Quando desembarcou no Brasil em 1923, o pintor lituano Lasar Segall (1891-1957) foi profundamente marcado por algo que ele definia como o “milagre da cor e da luz” da natureza brasileira. Formado no sufocante ambiente do expressionismo alemão, Segall mudou até a sua paleta de cores após o contato com a nova paisagem tropical. E foi assim que nas obras que sucederam às claustrofóbicas telas feitas na cidade alemã de Dresden ele passou a incorporar o verde das palmeiras e bananeiras e o rosa das fachadas de casas do interior. Esse giro do artista, do sombrio para a alegria, é a marca da exposição Aquarela de Segall – olhar sereno, olhar aflito, múltiplos olhares, que está em São Paulo no museu que leva o seu nome.
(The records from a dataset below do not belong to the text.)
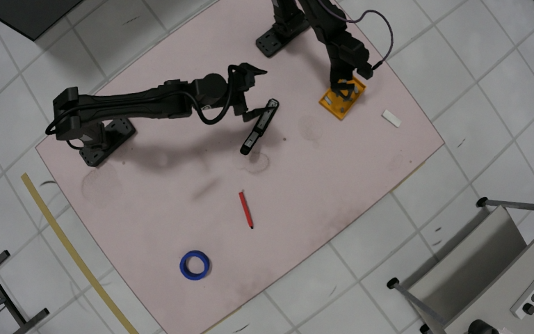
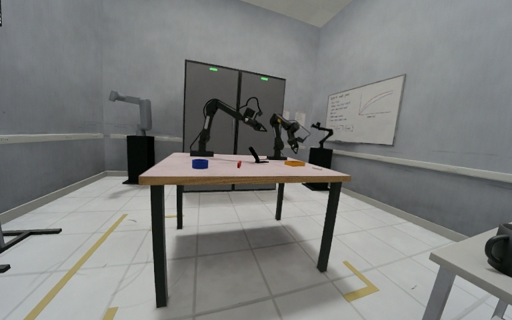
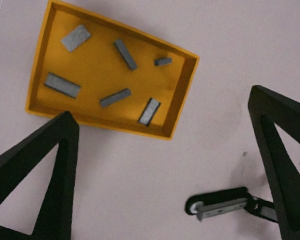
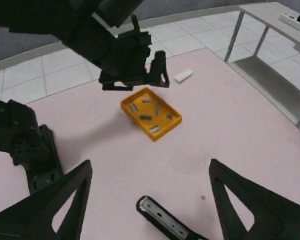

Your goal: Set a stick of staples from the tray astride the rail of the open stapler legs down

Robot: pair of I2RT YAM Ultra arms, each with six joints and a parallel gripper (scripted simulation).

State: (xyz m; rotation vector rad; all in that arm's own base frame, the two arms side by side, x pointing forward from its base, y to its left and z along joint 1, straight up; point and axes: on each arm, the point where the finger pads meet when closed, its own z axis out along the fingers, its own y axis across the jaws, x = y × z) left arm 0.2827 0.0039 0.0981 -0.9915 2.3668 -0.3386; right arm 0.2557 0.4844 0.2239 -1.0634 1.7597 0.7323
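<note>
My left gripper is now 1 cm short of the orange tray, 1 cm to the right of it and 10 cm above it. From my left hand the other things lie so: stapler lid (1 cm behind, 34 cm to the right, 4 cm below); black stapler (4 cm behind, 29 cm to the right, 7 cm below); white block (16 cm ahead, 11 cm to the left, 11 cm below).
</note>
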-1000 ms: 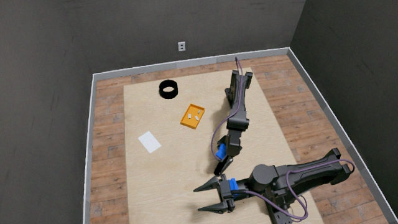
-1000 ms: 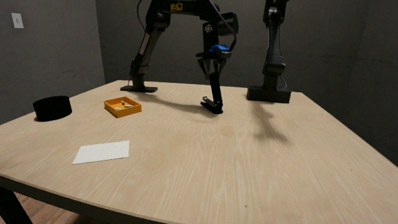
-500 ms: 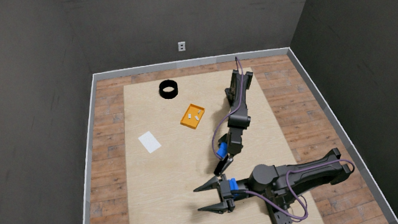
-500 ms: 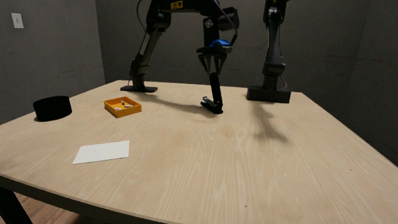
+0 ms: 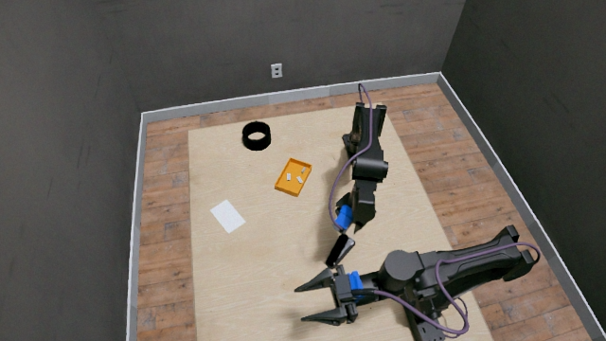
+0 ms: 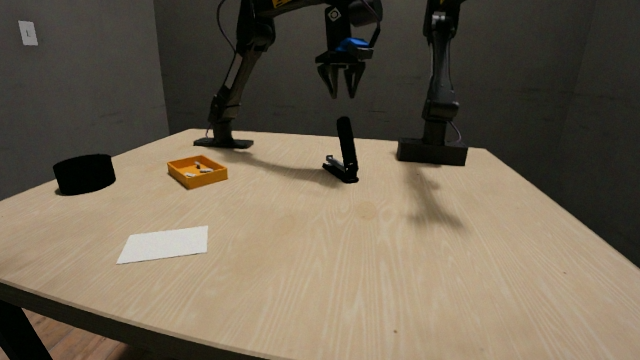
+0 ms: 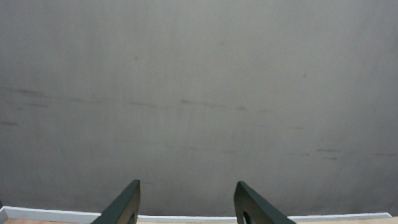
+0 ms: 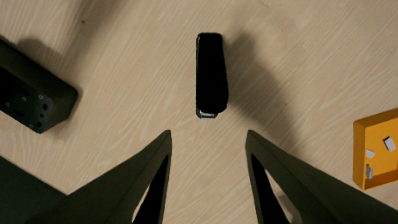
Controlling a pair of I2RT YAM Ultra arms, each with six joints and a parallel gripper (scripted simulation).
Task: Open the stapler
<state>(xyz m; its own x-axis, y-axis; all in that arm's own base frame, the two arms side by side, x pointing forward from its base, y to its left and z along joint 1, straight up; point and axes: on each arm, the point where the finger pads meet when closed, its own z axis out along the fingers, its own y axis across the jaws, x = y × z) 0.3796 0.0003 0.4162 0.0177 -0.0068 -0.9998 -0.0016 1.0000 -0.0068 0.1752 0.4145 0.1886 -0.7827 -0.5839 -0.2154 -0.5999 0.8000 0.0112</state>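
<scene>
Right now my right hand is 30 mm short of the stapler cover, 20 mm to the right of it and 110 mm above it. From my right hand the other things lie so: orange tray (100 mm ahead, 340 mm to the right, 180 mm below); white card (370 mm ahead, 220 mm to the right, 190 mm below); black stapler (20 mm ahead, 10 mm to the left, 140 mm below).
</scene>
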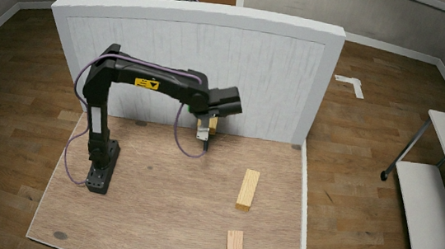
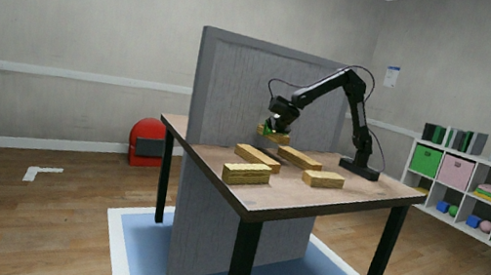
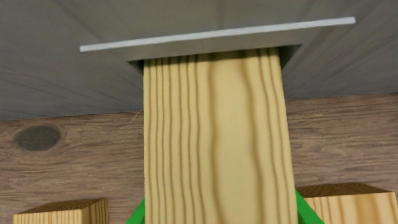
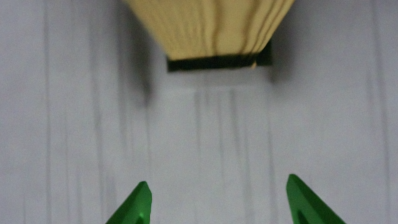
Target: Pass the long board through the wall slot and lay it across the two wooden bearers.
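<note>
Now: left hand 40 mm to the left of the long board.
</note>
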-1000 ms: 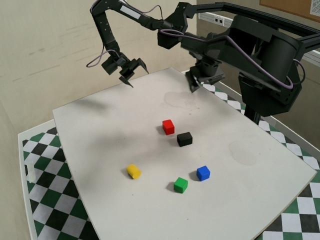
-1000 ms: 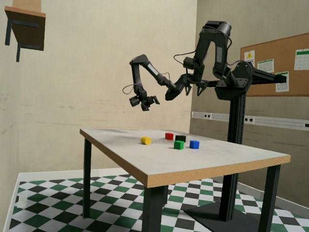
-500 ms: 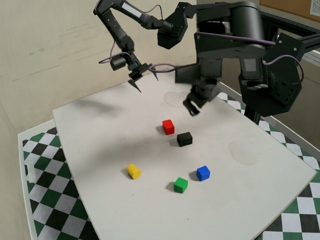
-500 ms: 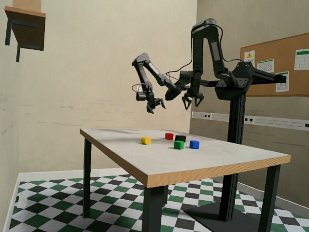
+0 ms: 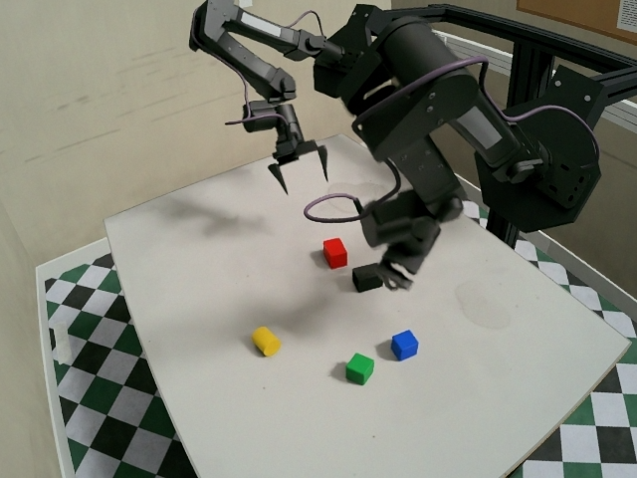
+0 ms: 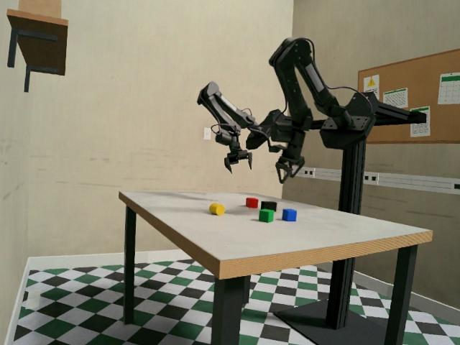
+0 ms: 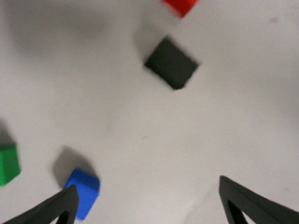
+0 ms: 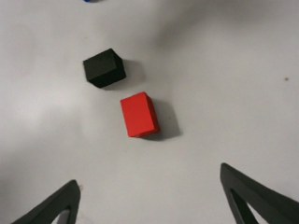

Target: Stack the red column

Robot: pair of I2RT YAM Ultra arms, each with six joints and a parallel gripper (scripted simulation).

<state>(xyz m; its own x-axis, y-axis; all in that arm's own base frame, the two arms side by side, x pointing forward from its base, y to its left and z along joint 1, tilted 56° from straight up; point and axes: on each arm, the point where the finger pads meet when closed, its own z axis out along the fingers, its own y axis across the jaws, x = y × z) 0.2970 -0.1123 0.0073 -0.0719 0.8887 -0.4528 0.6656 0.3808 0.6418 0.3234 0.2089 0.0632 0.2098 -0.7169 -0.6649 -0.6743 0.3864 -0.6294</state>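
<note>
The red column is 240 mm to the right of my left hand, 130 mm below it and 20 mm ahead of it. Round my left hand: blue cube 130 mm below, 70 mm to the left, 30 mm ahead; then black block 130 mm to the right, 130 mm below, 10 mm behind; then green cube 130 mm below, 130 mm ahead, 80 mm to the left.
</note>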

Toda a mostra é dedicada ao seu pouco divulgado trabalho em papel.

Uma das obras que merecem atenção especial de quem visita a exposição chama-se Mãe negra entre casas (aquarela de 1930) – é nela que estão bastante pronunciados o “tropicalismo” e a “brasilidade” de Segall. A obra retrata uma mulher e seu filho diante de um casario desordenado, mas, se o amontoado ao fundo ainda remete ao expressionismo, as delicadas cores das roupas, variando entre o rosa e o azul-claro, estão longe dos tons terrosos de sua produção anterior. O seu trabalho é sereno, e essa serenidade também aparece em Orquestra (1933), enquadrando personagens negros. Segall sempre sentiu necessidade de trazer os negros para a sua arte, retratando pessoas socialmente marginalizadas (pintou também prostitutas) para aliviar o seu próprio isolamento devido à sua origem judia.

Como diz o próprio nome da mostra, Segall tinha olhares múltiplos e nunca abandonou o “olhar aflito” dos primeiros anos, flagrante em Asilo de velhos (1909), a peça mais antiga. Oito desenhos da série Visões da guerra, feitos entre 1940 e 1943, denunciam o extermínio de seu povo, ao mostrar um grupo de pessoas afunilando-se em direção ao espaço estreito de dois muros. Também merece destaque a interpretação do artista sobre as coisas simples da vida, e isso se realça na aquarela Mulher no estábulo (1930). Sobre a obra, escreveu o curador Celso Lafer: “A exuberância dos seios amamentadores da figura feminina tem a benévola companhia do olhar de uma vaca de úbere pleno”. A explicação veste feito luvas: nas aquarelas, Segall pintava animais e homens com o mesmo sentimento de harmonia.